Serving the GW Community since 1904

The GW Hatchet


The GW Hatchet

Serving the GW Community since 1904

The GW Hatchet

News Briefs

MSA kicks off the year

Sixty people attended the Muslim Student Association’s ice cream social and information session last week, the group’s first meeting of the semester.

MSA Vice President Amina Chaudary said attendees discovered the MSA is an enthusiastic club committed to bringing fun and religious understanding to campus.

Specifically, Chaudary said the MSA is eager to refute the negative stereotypes that have surrounded the Islamic culture in recent years.

“There is a lot of misunderstanding about Muslims and the Islamic culture,” Chaudary said. “One of the things we want to do is better enlighten those who have been misinformed about us by Hollywood or other places.”

The MSA is dedicated to providing a social environment for Muslims, Chaudary said. The organization plans to form committees to handle community service events, find outside speakers and plan social events.
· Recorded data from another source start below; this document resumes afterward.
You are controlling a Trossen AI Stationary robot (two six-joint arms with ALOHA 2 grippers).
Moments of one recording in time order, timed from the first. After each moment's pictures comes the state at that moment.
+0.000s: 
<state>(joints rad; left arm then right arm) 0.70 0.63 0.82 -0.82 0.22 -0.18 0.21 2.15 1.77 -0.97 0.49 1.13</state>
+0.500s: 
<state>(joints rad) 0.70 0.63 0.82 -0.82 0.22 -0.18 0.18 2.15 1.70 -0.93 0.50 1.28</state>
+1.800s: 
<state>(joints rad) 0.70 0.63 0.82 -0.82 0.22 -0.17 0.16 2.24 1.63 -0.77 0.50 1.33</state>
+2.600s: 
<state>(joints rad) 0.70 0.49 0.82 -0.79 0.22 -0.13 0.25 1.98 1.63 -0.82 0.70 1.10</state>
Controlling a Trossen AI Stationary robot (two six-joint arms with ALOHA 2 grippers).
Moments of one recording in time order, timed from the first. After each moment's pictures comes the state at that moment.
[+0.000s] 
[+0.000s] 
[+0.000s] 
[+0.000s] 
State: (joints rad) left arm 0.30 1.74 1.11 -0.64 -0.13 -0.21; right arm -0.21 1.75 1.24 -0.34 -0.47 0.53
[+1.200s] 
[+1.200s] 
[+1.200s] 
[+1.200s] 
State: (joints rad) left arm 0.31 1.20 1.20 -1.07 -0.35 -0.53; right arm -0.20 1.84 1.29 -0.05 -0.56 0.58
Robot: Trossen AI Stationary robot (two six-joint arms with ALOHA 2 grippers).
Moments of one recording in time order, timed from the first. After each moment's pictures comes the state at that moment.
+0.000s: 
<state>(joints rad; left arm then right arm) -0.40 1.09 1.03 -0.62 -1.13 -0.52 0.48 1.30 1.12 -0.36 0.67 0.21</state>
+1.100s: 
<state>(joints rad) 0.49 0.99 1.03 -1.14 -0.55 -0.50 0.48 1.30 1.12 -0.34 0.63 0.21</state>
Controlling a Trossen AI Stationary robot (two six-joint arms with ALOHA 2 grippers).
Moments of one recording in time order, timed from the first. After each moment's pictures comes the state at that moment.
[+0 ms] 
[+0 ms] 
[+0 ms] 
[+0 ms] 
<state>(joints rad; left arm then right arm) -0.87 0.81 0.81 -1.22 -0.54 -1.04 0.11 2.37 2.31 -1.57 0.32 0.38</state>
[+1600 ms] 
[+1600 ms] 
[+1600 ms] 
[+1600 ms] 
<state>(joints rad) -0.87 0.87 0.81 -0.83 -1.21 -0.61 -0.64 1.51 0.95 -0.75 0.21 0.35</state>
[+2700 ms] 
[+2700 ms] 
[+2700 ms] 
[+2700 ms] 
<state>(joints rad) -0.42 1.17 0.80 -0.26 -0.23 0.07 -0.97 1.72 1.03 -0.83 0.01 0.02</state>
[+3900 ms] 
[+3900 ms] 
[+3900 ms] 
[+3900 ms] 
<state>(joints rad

“We offer a lot of different committees,” Chaudary said. “We try to meet on a common level of understanding that is open to everybody.”

In addition to lectures, discussions and social gatherings, the MSA provides accommodations for prayer and reflection. Rooms in the Marvin Center are prepared for prayer daily.

This year, the MSA hopes to encourage more involvement from the GW Muslim community, Chaudary said. Of the 2,000 Muslim students on campus, 800 are listed MSA members.

-Jason Sherman

Glamour brings fashion show to the Quad

Glamour magazine hosted a variety of events on the Quad this week as part of its “Ultimate Guide to Getting a Job” tour, including a fashion show that featured GW students.

“It’s been really successful,” said Ruth Kahn, merchandising editor for Glamour. “(The tour) gives students the tools they’ll need in making the transition from campus to career.”

Kahn said the fashion show gives students something that is not always available to them. The fashion show demonstrates the positive aspects of wool, including its durability, said Stephanie Garbarini, general manager of marketing and retail communications at Woolmark, a not-for-profit corporation that promotes the use of wool.

It was sponsored by Woolmark, MasterCard and the milk campaign, among others.

Many students reacted positively to the variety of sponsors and free services and samples.

“It’s good that the magazine companies can bring the products to the students to sample,” said sophomore Donlanda Pyles, while getting her nails polished. “I enjoyed everything.”

-Steven Postal

Latinos for Progress to promote culture

The Latinos for Progress’ first meeting Tuesday showed increased support for the group, President Eddy Lara said.

Lara said he hopes to continue the organization’s movement toward “establishing the Latinos as a community on campus and creating a voice to be heard,” while including more non-Latino students who wish to get involved.

Latinos for Progress is in its third year at GW and aims to increase awareness of cultural issues around campus during Hispanic Heritage Month, which started Sept. 15 and ends Oct. 15, Lara said.

Executive board member Carlos Hibbard said he has seen positive changes in recent years.

“In the beginning, there is usually a lot of excitement and then it dies down later in the year, so this year we have scheduled more events and activities to hold members’ interest and provide more opportunities for involvement,” Hibbard said.

Nearly 80 students showed up for the organization’s kick-off barbecue Tuesday.

Lara said the organization also promotes community service and political affairs, and encourages all students who are interested in learning more about GW’s Latino community to get involved.

-Russ Rizzo

CIRC experiences technical difficulties

GW’s RESEARCH database, used by graduate students and faculty members for research, experienced technical difficulties last weekend.

Students and professors were unable to access the UNIX-based RESEARCH system from Saturday morning until early Sunday evening.

The RESEARCH database is used “to keep large amounts of data needed during large statistical or technical studies,” said Computer Information and Resource Center official Steven Cohen.

Although the database is only available to graduate students in specific programs and faculty members, it provides important resources for its users, Cohen said.

A power outage Tuesday caused difficulties with back-up software. CIRC officials shut down the system for maintenance Saturday morning after the system was rebooted multiple times Friday for unexplained reasons, CIRC Director Brad Reese said.

CIRC shut down RESEARCH to back up the system this weekend, when the least amount of users rely on the research tool, Reese said.

No further problems have been detected in the RESEARCH system since it was put back online Sunday around 5 p.m., Reese said.